Too much introduction before getting to FIP. It should not have taken over half of the article to introduce the statistic you set out to explain. I agree with Mr. Goldstein about there being too many links. I am also not certain that the two tenets you set for review are the two takeaways of the piece to that point. Sentence structure could also improve. Overall, I would have liked less background and more about FIP.
This was terrific. Using Tango and MGL's material was, I think, a wonderful decision. Tango is, I think, at the forefront of making advanced sabermetrics widely accessible. This is an introduction, and the best introduction not only inspires but encourages further reading on the subject, those outside links do that. I wish I could vote twice.
This article took a good while to read. That being said, I enjoyed it immensely. Keep up the good work! Thumbs up all the way!
The content is fine, but the structure and prose style need some work. The author should have started with the Nolasco vs. Cain example, and used it to set up the utility of FIP. Hell, I'm an academic, and even I thought there was too much literature review in this submission.
After reading Byron's initial entry, which I thought mostly well-written and entertaining, I expected a LOT more than what is presented here. As a fellow holder of that always marketable B.A. in English, this reminds me of too many of my own lesser efforts, lo those many years ago, when my love of beer and inherent procrastinating tendencies would lead me to submit 10-page essays written in the early morning hours just prior to class. In all seriousness, if you're going to tout your writing ability as a strength, you need to do better than this.
Another article on Voros' theory?
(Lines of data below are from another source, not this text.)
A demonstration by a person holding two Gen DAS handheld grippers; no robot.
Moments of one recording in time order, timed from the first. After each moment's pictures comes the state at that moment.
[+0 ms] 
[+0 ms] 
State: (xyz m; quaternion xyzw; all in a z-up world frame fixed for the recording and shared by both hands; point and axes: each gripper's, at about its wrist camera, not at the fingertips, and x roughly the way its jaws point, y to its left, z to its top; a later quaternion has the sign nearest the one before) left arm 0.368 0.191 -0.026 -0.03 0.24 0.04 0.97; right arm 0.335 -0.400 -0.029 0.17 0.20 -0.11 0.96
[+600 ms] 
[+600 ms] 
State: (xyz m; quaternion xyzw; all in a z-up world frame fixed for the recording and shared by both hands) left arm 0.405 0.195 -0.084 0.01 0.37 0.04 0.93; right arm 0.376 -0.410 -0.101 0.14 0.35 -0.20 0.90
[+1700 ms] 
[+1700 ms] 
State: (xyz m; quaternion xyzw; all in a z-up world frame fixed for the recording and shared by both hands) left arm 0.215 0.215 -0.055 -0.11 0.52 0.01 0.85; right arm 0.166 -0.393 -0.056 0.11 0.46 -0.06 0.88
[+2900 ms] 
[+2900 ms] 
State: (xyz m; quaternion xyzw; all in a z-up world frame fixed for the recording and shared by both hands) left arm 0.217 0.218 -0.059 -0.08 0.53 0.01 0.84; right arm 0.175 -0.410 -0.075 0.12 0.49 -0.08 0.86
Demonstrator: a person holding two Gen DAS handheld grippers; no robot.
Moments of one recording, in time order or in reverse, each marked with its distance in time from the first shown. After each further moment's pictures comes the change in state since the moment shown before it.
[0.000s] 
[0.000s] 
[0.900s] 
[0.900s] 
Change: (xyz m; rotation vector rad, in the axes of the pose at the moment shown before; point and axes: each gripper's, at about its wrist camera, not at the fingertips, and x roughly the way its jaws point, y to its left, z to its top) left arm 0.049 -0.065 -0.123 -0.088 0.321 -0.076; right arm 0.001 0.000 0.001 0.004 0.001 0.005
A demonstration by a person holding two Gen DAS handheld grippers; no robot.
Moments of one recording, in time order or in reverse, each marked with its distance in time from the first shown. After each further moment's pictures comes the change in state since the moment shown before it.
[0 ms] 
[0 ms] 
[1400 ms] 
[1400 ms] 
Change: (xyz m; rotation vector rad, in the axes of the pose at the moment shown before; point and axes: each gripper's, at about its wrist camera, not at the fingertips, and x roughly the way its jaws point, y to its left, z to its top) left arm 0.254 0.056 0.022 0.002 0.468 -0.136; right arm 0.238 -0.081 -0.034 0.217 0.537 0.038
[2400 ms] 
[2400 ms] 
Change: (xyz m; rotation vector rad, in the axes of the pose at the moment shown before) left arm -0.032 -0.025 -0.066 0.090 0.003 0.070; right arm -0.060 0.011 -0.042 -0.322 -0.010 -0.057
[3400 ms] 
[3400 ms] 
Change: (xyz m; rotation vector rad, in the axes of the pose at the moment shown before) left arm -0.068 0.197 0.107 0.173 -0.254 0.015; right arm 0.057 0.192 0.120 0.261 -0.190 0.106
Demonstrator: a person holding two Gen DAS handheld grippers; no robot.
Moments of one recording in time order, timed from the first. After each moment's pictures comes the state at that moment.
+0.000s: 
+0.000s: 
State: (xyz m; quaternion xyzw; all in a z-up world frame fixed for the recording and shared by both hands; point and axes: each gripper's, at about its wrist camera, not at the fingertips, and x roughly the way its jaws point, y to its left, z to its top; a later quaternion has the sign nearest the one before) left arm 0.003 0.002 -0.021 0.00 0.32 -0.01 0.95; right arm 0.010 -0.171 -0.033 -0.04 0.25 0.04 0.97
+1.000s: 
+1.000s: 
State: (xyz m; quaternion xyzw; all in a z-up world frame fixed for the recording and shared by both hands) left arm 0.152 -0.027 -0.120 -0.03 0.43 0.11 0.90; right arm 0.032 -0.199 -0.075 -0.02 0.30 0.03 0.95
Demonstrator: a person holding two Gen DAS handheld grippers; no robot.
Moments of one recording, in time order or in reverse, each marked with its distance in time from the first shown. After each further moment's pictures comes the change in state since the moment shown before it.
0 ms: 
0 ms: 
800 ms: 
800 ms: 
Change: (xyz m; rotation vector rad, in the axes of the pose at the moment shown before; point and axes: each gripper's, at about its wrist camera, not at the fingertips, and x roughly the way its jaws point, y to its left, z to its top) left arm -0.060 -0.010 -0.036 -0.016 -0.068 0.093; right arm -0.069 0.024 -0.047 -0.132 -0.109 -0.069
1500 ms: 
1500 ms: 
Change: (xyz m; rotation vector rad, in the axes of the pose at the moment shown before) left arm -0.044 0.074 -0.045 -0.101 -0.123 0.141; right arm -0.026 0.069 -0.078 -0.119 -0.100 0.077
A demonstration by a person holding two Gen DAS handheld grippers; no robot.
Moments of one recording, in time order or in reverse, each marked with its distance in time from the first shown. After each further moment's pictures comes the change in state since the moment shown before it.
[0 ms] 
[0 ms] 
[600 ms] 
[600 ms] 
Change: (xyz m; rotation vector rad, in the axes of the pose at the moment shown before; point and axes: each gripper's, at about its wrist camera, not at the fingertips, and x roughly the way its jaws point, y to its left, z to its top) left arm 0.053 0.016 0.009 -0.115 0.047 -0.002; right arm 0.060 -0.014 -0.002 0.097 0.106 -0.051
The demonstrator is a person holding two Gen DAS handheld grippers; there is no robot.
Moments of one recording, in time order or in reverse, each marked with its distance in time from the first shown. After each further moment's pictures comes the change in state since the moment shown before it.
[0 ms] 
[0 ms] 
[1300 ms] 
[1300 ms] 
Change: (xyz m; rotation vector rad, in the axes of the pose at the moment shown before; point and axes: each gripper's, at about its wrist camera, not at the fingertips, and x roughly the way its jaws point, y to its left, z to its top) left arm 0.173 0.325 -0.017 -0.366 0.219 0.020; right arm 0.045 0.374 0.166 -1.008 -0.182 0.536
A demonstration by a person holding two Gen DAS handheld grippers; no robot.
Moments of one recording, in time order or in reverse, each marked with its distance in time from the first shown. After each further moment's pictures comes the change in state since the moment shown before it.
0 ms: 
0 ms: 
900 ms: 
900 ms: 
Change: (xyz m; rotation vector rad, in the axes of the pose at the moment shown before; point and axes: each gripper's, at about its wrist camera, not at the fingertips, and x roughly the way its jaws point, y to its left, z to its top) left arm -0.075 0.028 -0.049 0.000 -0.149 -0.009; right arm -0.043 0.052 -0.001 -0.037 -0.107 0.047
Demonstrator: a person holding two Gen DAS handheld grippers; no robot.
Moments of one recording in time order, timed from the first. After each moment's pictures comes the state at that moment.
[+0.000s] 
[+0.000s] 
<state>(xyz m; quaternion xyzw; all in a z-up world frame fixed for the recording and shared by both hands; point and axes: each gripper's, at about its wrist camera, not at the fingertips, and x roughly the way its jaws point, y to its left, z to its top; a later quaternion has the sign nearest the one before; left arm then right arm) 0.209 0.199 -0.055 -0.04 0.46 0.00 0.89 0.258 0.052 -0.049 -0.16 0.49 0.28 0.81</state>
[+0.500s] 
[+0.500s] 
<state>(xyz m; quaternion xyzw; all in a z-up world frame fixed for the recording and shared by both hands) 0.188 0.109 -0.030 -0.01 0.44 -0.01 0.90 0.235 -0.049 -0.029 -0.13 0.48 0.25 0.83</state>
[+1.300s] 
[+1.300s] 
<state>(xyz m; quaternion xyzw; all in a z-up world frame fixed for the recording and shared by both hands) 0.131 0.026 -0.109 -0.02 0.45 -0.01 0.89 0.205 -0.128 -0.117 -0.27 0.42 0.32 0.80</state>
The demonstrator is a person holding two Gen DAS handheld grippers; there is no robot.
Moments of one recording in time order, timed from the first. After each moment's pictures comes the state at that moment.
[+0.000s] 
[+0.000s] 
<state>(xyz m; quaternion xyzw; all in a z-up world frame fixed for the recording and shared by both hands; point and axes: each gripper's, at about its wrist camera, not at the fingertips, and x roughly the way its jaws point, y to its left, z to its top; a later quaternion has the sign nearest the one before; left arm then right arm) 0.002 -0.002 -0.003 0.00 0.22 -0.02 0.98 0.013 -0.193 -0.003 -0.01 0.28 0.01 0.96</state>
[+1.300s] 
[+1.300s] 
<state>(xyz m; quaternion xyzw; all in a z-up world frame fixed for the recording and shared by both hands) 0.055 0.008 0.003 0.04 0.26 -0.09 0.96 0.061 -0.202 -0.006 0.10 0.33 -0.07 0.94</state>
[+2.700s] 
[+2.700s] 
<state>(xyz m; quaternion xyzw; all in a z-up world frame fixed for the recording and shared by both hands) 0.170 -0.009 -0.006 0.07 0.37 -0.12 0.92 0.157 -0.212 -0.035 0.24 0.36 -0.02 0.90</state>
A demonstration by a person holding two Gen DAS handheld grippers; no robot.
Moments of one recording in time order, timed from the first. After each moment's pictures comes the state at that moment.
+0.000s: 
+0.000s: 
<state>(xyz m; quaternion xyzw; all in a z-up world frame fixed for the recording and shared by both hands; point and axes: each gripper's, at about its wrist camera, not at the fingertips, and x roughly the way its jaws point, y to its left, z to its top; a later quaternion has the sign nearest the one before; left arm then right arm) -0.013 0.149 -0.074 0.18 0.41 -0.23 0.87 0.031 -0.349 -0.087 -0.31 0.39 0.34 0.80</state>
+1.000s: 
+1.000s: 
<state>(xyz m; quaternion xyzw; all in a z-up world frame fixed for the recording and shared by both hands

Yikes!
Personally, I enjoyed the history lesson as I think it rounded out the basics well.
I subsribe to BP for unique insight, great baseball writing, and some of the best analysis on the web. If a contestant is bringing something new or unique to the table, he better be one heck of a writer to compensate. This was a rehash of old analysis, and frankly you can find this on any number of free blogs, like fangraphs. BP can do better.
Ignore my last comment. I'm an idiot, and hadn't read the rules for this round.
I'm more positive about this one than most of the comments here. Yes, the prose could have been better (and snappier). Yes, the organization was less than perfect. But the article did its job well, introducing a concept and making a point. I, for one, strongly encourage the links to external anaylsis, especially defining analysis that created a field of study. Nobody's forcing the reader to follow them, but they're there if they want to. And the recurring criticism of BP as being too insular is not without merit; this kind of article would help fix that. ObQuibble: If HR per fly ball is roughly the same for everyone, then shouldn't fly ball rate be the core defense-independent stat, not HR rate? I understand that HR rate is much more widely available, but it would be nice to note that using it is a convenience, not a necessity.
I really liked this one - you could follow the logic without clicking the links but if it whetted your appetite the information was all there.